Solar makes up tiny part of Kentucky’s utility generation – but takes the heat from

Republican state lawmakers have been wary of solar energy, claiming it’s pushing out coal and taking over prime farmland.

But the renewable energy source is barely used in Kentucky, even though advocates say the state could benefit from making it a bigger part of its energy portfolio.

In a recent legislative meeting, the director of state’s Office of Energy Policy Kenya Stump said that only 0.07% of Kentucky’s net utility electricity generation is solar. Only nine plants produce solar energy for Kentucky utilities, and none produce more than 10 megawatts, which is small compared to the overall energy capacity of Kentucky’s utilities.

“The utmost priority would be maintaining the reliability and the price competitiveness of our electricity, given our status as a manufacturing state,” Stump said. “I don’t give a preference to any particular type of generating technology.”

Utility companies’ use of solar energy is dwarfed by “merchant” solar projects, which includes production and storage facilities whose energy is sold wholesale, sometimes in collaboration with specific manufacturing plants or companies.

There are more than 200 such projects in-progress and awaiting approval from the Kentucky Electric Generation and Transmission Siting Board, Stump said. But these merchant solar energy providers aren’t allowed to sell directly to electric utility customers, they have to make purchasing agreements with utility companies themselves.

According to Stump, the potential for these solar facilities would be immense. Kentucky has about 18,000 megawatts of operating capacity across all fuels. If all solar projects in the queue were approved by state and federal authorities and were then built, they would have the capacity to generate an additional 25,000 megawatts of electricity; that’s more than Kentucky’s current electrical capacity.

“As a rule of thumb, only about 20% of the projects in a queue will actually move through successfully and come out and actually move into construction,” Stump said.

That could still potentially mean 5,000 megawatts of additional power.

Republican members of the legislature’s Interim Joint Committee on Natural Resources were highly skeptical of solar energy’s ability to reliably fulfill Kentucky’s energy needs.

Rep. Chris Fugate, a Republican from Chavies, said he was worried about rising utility costs, which he blamed on Kentucky’s waning dependence on coal power.

“[With] all the coal jobs that are gone now and have been replaced with natural gas and/or solar, if it’s true that [solar] costs less to upkeep and keep those solar generation plants going, then why in the world are the utilities asking for an 18% rate increase to the people in the mountains?” he asked.

Kentucky Power proposed an 18% rate hike this year, nearly double the increase residential customers saw in 2020. But eastern Kentucky’s largest utility said the hike was due to natural disasters in its service area — wind and ice storms and devastating floods.

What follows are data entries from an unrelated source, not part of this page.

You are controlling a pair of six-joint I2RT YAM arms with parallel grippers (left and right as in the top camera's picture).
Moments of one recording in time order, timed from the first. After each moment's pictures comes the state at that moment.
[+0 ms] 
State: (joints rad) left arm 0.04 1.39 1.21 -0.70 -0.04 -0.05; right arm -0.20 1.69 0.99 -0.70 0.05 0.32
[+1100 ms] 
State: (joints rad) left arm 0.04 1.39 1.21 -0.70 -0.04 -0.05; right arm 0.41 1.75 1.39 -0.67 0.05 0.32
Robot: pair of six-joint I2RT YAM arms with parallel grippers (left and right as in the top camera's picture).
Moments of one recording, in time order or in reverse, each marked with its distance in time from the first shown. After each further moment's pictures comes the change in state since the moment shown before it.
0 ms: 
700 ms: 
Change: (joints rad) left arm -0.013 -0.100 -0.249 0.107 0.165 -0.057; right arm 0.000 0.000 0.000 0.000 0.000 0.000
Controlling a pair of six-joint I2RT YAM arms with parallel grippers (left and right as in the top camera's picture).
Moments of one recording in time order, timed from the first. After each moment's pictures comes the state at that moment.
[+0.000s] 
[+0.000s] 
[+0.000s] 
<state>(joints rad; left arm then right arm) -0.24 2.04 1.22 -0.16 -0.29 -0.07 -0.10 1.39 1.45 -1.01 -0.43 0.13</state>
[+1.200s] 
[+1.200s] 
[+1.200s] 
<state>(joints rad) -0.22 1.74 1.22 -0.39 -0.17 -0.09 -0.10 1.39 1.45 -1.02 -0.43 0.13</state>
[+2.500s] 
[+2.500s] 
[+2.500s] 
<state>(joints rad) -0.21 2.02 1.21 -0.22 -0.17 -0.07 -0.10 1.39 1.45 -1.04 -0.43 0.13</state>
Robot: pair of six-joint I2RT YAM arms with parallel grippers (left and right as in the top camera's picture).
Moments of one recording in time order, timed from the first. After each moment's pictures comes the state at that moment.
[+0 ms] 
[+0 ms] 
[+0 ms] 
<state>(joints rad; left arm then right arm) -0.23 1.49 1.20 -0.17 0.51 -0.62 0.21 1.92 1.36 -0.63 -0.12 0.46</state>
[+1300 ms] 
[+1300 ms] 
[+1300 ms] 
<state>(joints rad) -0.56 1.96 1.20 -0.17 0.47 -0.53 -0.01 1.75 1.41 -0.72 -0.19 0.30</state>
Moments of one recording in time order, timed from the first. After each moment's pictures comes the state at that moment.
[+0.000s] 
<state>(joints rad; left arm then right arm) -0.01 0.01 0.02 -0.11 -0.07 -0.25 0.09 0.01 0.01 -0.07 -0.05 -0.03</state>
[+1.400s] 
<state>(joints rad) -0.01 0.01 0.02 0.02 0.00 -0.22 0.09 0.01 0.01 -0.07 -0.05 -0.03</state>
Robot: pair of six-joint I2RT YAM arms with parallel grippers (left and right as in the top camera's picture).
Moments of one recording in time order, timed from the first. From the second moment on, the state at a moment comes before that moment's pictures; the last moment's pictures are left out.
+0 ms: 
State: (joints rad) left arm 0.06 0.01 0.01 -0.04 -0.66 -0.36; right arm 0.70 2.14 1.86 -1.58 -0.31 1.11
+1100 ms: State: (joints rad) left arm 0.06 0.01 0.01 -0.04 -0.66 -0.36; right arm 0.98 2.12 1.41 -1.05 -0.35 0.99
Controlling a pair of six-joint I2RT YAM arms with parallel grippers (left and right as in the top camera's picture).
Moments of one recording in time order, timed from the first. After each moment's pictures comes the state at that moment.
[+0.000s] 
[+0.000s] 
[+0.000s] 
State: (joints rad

The company has also lost 11,400 ratepayers over the last 15 years, including large-scale industrial customers.

Rep. Tom Smith, a Republican from Corbin, theorized that a transition away from coal-fired power plants could cause rolling blackouts, one of which left 53,000 Kentuckians without power in the dead of winter. That was the first time in Louisville Gas and Electric and Kentucky Utilities history that they didn’t have enough energy. He questioned the decision to allow the closure of two LG&E coal-fired generation units ahead of a cold winter.

“Is it making sense that we’re forcing a quick reaction to green energy, that maybe it should be drawn out to a longer period so that we don’t make that mistake?” Smith asked. “Can you guarantee that we can meet that demand, that our families are not going to be put in the black in the cold in the winter?”

Officials testified that Louisville’s rolling blackouts were largely caused by natural gas disruptions, mechanical failures at coal generating units, frozen equipment at coal and gas generating units and challenges purchasing additional power. Solar power makes up an extremely small portion of the utility’s electricity needs.

Evan Vaughan, executive director of MAREC Action (the Mid-Atlantic Renewable Energy Coalition), said that solar energy could be a valuable addition to Kentucky’s power grid to create a more diversified system. But, Vaughan said, renewables are often blamed for any failures of the system.

“I empathize with the electricity cost concerns and the reliability concerns,” Vaughan said. “Just being fully frank, if the lights go off, often the renewables industry gets a lot of the heat for that.”

Coal still remains the state’s largest source of electricity generation, but lawmakers have voiced concerns that that’s changing after the Public Service Commission gave LG&E permission to close two coal-fired generating units — although, the commission simultaneously denied a request to retire two other larger coal-fired generating units.

The utility got permission to partially replace the energy lost from closing the units with around 1,000 megawatts of solar and battery storage. The decision will allow the utility to construct two 125-megawatt solar facilities and purchase solar power from other providers.

The commission found that solar proposals reduced costs for ratepayers in nearly every scenario they studied.

In 2022, Kentucky was one of the worst producers of wind and solar energy in the country, outranking only the District of Columbia. But renewable energy jobs are also outpacing coal ones — last year, the state added nearly 2,200 new clean energy jobs. All told, more than 37,000 Kentuckians work in the clean energy sector.